▶ [WHAT THE TASK REQUIRES]:
Scan the records and identify every line in which the string "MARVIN" occurs, then return those lines.

--- AVAILABLE DATA Enclosed Below ---

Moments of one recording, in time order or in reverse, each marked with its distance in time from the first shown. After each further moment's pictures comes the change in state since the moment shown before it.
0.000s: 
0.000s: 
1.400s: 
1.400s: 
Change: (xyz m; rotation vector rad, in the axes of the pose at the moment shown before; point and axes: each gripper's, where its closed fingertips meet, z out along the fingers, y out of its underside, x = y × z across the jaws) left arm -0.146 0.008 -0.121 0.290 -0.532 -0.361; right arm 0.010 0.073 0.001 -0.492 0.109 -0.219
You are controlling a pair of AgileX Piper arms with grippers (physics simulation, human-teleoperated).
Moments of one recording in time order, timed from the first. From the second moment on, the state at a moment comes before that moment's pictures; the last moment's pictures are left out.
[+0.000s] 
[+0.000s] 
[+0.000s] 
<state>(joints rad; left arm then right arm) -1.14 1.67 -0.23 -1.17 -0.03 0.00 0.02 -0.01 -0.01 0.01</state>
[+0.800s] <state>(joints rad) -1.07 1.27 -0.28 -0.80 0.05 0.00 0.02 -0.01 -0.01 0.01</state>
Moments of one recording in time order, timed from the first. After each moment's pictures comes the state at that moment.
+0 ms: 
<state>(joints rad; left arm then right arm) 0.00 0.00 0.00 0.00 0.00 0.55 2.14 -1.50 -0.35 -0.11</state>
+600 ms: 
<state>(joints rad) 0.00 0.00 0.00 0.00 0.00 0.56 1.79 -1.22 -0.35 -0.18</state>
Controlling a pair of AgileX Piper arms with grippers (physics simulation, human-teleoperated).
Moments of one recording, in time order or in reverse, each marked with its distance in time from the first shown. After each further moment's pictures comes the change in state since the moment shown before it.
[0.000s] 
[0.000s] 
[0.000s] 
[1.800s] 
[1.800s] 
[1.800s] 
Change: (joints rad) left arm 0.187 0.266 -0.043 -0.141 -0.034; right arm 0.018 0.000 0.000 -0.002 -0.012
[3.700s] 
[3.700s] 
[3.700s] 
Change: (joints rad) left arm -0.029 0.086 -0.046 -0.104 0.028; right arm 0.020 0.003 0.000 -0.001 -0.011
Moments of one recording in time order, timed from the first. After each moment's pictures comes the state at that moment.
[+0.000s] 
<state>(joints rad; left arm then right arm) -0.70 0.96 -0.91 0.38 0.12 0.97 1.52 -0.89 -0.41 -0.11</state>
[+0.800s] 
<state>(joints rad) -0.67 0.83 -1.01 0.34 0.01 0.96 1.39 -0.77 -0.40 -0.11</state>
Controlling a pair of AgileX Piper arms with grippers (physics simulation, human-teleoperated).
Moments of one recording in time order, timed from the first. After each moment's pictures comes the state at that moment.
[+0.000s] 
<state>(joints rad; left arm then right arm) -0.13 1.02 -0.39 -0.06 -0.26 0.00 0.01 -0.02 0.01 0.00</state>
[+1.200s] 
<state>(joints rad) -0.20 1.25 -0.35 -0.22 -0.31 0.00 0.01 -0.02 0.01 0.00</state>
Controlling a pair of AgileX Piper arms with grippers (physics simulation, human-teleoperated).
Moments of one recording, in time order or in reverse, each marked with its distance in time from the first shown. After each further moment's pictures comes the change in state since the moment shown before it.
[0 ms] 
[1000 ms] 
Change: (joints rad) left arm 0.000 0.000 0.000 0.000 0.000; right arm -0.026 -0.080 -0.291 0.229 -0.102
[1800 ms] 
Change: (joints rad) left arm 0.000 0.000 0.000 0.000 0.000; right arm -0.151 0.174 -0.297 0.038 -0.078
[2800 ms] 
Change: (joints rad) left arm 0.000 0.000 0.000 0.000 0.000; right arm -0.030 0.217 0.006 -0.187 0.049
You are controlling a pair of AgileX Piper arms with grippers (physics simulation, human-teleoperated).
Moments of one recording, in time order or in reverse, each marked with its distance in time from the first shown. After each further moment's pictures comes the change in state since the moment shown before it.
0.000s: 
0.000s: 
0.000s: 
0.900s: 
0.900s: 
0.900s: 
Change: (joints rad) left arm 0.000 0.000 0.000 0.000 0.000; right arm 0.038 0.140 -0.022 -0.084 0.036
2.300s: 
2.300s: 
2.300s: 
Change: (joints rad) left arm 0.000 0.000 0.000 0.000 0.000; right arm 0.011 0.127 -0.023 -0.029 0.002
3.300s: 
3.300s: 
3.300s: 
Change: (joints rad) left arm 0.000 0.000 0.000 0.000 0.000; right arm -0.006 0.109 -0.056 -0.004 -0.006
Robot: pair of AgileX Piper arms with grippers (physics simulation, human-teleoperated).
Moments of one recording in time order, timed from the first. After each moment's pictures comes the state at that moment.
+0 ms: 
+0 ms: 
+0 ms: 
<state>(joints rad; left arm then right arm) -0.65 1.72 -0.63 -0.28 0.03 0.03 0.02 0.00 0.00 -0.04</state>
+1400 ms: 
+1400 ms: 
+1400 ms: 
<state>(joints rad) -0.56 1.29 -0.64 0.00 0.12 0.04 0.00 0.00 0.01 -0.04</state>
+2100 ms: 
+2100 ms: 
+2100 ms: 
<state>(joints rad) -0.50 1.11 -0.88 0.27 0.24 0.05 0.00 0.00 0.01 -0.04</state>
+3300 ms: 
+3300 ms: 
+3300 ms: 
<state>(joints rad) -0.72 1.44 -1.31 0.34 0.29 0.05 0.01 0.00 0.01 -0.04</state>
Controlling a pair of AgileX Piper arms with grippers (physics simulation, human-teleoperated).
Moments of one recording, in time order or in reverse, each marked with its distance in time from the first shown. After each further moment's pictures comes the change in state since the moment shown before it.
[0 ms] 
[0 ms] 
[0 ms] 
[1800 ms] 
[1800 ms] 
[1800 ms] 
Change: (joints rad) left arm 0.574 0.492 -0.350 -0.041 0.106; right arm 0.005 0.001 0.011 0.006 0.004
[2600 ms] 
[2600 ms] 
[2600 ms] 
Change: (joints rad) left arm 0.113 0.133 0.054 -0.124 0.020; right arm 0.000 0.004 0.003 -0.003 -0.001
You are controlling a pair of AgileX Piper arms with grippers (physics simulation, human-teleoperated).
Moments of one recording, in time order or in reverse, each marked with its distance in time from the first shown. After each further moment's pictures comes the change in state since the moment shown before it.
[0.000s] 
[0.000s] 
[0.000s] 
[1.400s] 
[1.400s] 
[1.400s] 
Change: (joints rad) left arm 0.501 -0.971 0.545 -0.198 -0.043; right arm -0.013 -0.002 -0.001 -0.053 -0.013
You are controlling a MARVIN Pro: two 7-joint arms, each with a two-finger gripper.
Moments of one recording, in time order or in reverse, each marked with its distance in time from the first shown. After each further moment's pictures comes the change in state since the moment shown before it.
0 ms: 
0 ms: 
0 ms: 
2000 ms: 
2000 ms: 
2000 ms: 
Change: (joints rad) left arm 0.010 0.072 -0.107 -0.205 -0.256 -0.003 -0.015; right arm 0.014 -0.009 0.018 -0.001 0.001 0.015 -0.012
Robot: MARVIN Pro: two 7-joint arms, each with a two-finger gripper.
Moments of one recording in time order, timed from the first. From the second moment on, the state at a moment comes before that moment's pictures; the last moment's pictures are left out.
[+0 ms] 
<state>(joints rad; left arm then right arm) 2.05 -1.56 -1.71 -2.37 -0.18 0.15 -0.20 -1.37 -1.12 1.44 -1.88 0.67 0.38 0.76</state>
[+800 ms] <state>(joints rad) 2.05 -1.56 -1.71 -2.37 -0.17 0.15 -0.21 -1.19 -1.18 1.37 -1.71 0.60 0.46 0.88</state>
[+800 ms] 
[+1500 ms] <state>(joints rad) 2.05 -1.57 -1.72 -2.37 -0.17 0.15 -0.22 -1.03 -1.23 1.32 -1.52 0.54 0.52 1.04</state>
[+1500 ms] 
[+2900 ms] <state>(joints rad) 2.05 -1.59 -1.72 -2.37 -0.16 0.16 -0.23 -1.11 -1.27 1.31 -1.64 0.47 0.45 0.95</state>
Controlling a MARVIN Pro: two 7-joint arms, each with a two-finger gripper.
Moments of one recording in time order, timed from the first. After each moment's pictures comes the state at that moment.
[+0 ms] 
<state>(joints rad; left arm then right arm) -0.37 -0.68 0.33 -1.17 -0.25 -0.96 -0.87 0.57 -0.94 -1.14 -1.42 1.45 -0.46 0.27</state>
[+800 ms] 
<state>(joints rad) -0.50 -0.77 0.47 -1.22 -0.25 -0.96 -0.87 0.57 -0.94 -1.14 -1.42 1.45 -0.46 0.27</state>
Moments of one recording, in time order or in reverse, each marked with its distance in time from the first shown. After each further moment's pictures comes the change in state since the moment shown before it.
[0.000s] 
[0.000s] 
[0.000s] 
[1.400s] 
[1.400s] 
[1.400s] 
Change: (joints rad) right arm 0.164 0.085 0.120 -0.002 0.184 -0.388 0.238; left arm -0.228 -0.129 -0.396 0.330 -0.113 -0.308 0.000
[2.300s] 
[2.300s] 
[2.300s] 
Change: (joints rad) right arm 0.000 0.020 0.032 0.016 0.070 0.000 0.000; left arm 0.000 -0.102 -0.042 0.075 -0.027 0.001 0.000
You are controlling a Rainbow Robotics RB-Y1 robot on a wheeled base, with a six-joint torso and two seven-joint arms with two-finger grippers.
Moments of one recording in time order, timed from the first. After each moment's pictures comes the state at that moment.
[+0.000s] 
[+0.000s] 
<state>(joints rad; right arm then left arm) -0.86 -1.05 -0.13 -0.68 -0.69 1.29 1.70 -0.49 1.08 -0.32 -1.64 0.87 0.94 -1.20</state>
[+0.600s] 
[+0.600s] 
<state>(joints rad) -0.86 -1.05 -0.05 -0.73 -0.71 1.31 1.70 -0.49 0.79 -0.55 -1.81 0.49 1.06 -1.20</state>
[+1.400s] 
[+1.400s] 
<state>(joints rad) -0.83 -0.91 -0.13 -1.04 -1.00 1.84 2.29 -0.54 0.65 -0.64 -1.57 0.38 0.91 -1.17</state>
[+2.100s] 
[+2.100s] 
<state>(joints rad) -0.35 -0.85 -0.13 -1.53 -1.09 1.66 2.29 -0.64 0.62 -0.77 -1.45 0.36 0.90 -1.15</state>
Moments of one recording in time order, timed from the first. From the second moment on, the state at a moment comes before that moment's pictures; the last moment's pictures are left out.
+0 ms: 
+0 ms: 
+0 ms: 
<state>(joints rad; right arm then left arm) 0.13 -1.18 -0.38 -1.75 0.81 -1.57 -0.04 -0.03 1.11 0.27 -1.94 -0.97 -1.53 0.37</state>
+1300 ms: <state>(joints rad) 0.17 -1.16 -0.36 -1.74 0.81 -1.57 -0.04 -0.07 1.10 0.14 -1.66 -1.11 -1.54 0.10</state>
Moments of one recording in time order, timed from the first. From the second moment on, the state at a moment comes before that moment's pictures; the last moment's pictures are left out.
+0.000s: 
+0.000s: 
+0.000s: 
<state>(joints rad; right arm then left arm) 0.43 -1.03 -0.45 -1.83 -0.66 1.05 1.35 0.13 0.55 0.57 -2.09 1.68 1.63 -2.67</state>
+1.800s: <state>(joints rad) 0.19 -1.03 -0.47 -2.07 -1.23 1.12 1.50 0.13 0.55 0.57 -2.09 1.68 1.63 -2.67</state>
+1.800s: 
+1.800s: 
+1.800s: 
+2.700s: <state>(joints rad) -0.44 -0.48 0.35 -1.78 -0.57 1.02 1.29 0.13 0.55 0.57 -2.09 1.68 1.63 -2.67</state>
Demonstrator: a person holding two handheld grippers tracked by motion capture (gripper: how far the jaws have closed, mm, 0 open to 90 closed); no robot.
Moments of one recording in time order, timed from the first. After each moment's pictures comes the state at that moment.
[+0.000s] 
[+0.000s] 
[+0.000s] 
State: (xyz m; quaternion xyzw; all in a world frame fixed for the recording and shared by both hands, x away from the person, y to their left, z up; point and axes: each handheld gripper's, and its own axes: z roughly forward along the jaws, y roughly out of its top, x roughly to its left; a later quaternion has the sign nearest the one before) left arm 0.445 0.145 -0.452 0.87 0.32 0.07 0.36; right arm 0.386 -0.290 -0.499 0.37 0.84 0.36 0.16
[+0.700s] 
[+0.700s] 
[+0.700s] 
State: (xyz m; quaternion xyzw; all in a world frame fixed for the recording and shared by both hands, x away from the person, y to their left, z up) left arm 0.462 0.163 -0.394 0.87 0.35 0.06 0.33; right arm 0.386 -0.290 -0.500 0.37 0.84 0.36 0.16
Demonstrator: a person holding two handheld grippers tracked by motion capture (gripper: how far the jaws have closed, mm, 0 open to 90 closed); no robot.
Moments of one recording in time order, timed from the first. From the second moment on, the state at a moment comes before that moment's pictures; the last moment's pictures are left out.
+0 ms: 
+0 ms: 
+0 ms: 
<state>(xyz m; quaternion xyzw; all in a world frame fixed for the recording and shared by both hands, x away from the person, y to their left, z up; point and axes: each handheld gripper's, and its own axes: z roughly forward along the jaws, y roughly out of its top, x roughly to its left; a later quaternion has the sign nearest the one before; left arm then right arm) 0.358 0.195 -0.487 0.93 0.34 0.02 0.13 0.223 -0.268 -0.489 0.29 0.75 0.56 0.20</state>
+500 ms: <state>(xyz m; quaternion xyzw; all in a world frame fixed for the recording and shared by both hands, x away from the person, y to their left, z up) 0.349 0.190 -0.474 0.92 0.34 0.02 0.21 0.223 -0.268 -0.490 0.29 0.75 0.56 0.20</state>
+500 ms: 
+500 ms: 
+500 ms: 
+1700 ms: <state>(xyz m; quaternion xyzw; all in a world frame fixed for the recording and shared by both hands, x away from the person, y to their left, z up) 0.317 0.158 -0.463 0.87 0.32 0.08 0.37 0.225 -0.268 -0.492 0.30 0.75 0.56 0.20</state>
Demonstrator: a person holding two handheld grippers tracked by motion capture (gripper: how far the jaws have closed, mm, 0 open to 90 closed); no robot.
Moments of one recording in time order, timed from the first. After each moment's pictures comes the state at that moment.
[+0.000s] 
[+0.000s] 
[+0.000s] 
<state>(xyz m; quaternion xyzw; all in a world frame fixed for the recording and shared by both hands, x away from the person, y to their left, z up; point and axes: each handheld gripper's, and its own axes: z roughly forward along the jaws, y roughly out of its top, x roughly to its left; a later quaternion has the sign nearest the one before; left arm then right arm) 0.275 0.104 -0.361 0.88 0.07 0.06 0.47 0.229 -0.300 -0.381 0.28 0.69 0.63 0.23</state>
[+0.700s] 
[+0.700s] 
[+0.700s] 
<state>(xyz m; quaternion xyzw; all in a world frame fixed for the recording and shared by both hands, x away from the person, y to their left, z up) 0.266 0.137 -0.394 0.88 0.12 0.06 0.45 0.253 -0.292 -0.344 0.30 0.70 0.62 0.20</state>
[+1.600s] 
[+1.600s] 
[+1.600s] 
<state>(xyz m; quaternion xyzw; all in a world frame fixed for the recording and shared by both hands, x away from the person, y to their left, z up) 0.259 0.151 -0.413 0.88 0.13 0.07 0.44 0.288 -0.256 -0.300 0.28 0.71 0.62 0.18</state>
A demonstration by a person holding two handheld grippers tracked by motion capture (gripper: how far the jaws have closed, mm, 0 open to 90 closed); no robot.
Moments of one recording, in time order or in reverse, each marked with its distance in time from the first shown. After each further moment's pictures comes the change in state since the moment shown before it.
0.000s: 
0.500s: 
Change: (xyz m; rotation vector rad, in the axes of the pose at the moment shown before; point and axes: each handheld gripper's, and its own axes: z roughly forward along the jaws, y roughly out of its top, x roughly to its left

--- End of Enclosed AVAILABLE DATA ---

▶ [TASK RESPONSE]:
You are controlling a MARVIN Pro: two 7-joint arms, each with a two-finger gripper.
Robot: MARVIN Pro: two 7-joint arms, each with a two-finger gripper.
Controlling a MARVIN Pro: two 7-joint arms, each with a two-finger gripper.

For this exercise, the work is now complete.